FIG. 2 is a graph showing the second embodiment of the present invention, and shows the characteristics of the surge absorbing element in the case of the circuit of the first embodiment shown in FIG. The current and the vertical axis indicate voltage. As shown in FIG. 2, shared voltage per smoothing capacitor when the DC voltage V _D is V _D / 2, the surge absorbing element characteristics such as leakage current at this time is about 1mA Is selected. The left side of the leakage current 1 mA is a leakage current region, and the right side thereof is a limited voltage region.
Current at _C is I ₁₁ described above.

FIG. 3 is an equivalent circuit diagram showing an equivalent circuit of the surge absorbing element. A series connection of a capacitance component 22 and a non-linear resistance component 23 has a series inductance component 21 and a series resistance component 24 connected in series. Circuit configuration.

[0017]

According to the present invention, when a plurality of capacitors are connected in series and connected to a power supply, a series connection circuit of a surge absorbing element and a resistor is separately connected in parallel to each of these capacitors. With such a circuit configuration, when each capacitor equally shares the voltage, only a small leakage current from the surge absorbing element flows through the resistance of the parallel circuit. The losses are negligible. When the voltage distribution becomes unbalanced, the current flowing through the parallel resistor belonging to the capacitor sharing the high voltage has a small value as shown in Expression 2. Therefore, the loss generated by the resistors constituting the voltage dividing circuit for equalizing the voltage shared by the capacitors can be significantly suppressed compared to the conventional art. It is possible to reduce the size, and also to obtain the effect of improving the efficiency of the entire apparatus by suppressing the generation loss.

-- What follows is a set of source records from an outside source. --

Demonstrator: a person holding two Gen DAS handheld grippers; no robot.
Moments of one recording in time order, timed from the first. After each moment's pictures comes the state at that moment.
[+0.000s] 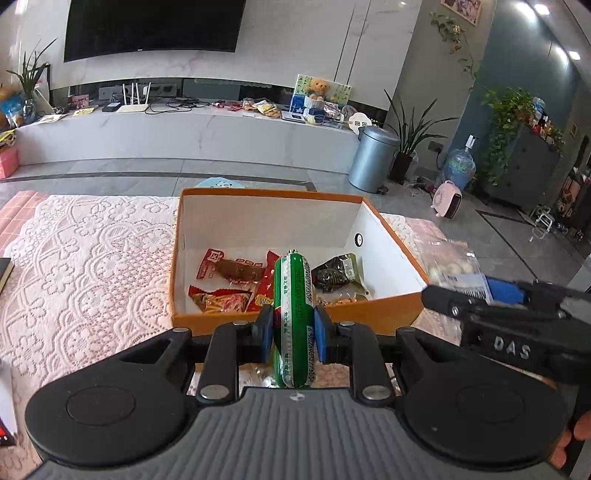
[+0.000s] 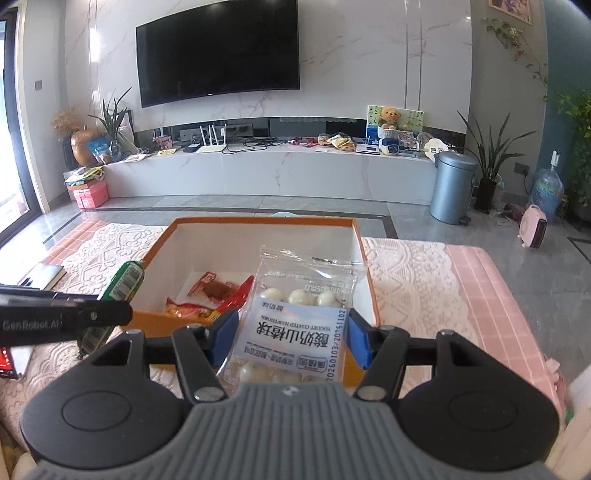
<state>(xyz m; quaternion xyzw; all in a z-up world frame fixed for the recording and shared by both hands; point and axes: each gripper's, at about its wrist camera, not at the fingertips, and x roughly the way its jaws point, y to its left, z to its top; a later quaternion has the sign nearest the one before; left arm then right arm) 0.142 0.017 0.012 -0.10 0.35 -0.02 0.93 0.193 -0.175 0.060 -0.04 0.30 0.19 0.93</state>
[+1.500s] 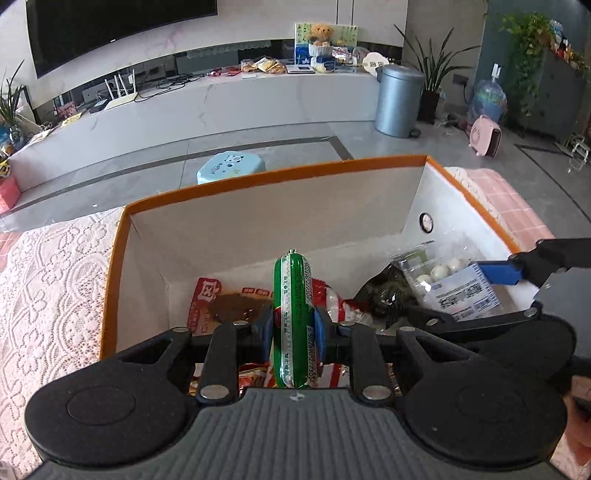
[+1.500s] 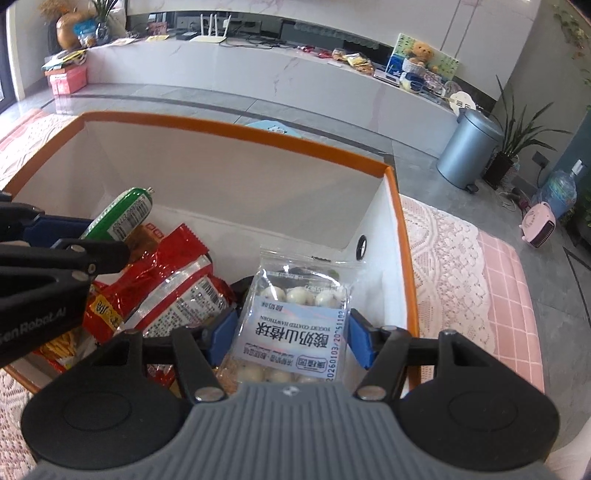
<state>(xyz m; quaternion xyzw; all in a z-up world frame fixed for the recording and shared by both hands) 0.275 0.004 -0.047 0.01 0.42 0.01 0.91 0.362 -0.105 -0.039 -0.18 0.42 0.17 0.87</state>
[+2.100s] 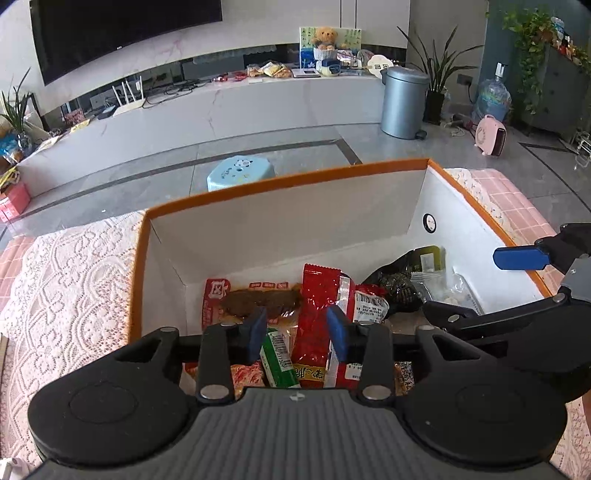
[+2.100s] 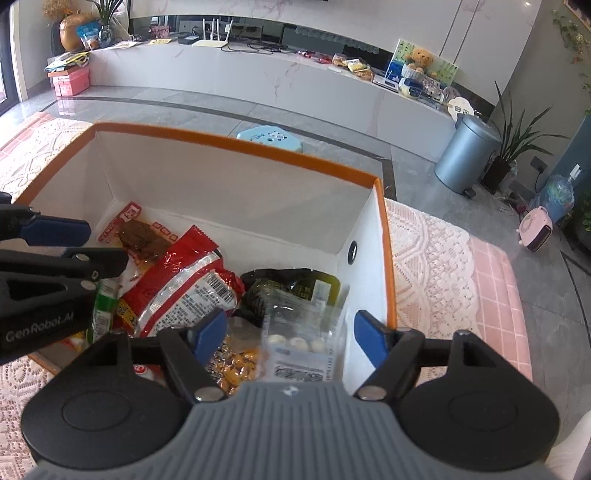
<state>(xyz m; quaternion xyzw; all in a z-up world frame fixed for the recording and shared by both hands) 0.261 0.005 -0.033 0.02 0.41 0.02 0.91 0.350 -0.112 -0.015 -0.18 0.42 0.17 0.88</state>
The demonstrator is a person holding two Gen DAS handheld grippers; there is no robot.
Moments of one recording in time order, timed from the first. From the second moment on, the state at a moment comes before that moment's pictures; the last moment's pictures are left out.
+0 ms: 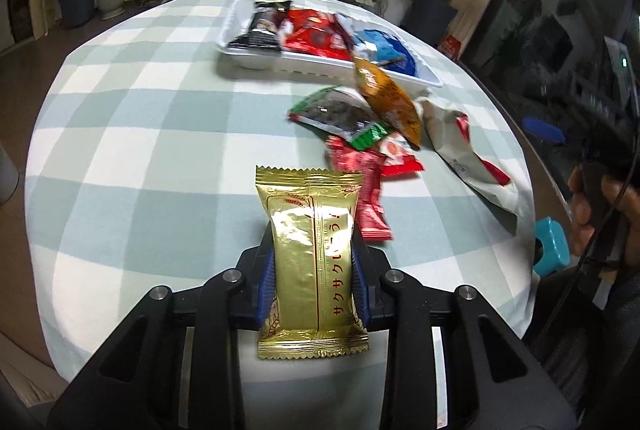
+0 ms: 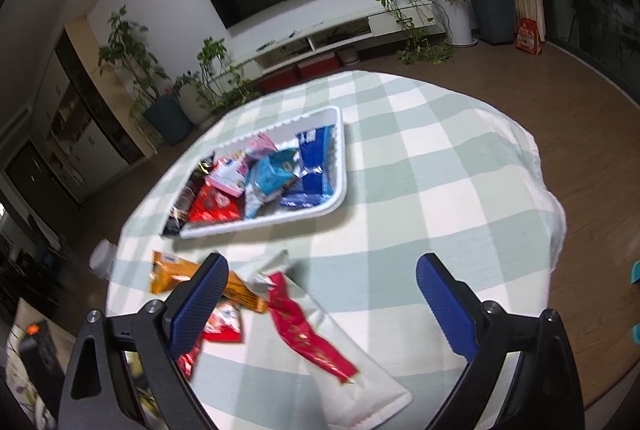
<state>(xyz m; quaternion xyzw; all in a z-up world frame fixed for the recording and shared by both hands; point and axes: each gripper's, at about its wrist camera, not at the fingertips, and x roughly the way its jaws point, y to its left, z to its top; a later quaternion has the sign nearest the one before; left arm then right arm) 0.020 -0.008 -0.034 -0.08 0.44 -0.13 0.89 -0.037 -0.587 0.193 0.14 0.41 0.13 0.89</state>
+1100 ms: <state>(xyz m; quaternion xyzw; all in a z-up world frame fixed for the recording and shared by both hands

[Brief description of the drawings]

FIG. 1 is a circuit diagram showing a first embodiment of the present invention.

FIG. 2 is a graph showing a second embodiment of the present invention.

FIG. 3 is an equivalent circuit diagram showing an equivalent circuit of the surge absorbing element.

FIG. 4 is a circuit diagram showing a conventional example of a capacitor voltage dividing circuit for equally sharing the voltage of each capacitor when a plurality of capacitors are connected in series and connected to a power supply.

[Explanation of symbols]

 Reference Signs List 2 AC power supply 3 Rectifier 4 First smoothing capacitor 5 Second smoothing capacitor 6 First voltage dividing resistor 7 Second voltage dividing resistor 11 First surge absorbing element 12 First resistor 13 Second surge absorbing element 14 Second resistor 21 Series inductance Min 22 Capacitance 23 Non-linear resistance 24 Series resistance

Claims (1)

(57) [Claims] A capacitor voltage divider having a configuration in which a plurality of capacitors are connected in series to a power supply obtained by rectifying an AC voltage, and a series connection circuit of a surge absorbing element and a resistor is separately connected in parallel to each of the capacitors. In the circuit, the server
The voltage applied to the absorption element converts the voltage of the power supply.
When the value is divided by the number of series connected
The current flowing through the element is small, but the applied voltage is
If it is slightly higher than this, a suddenly large current will flow.
Voltage divider circuit, characterized by selecting a surge absorbing element with a characteristic.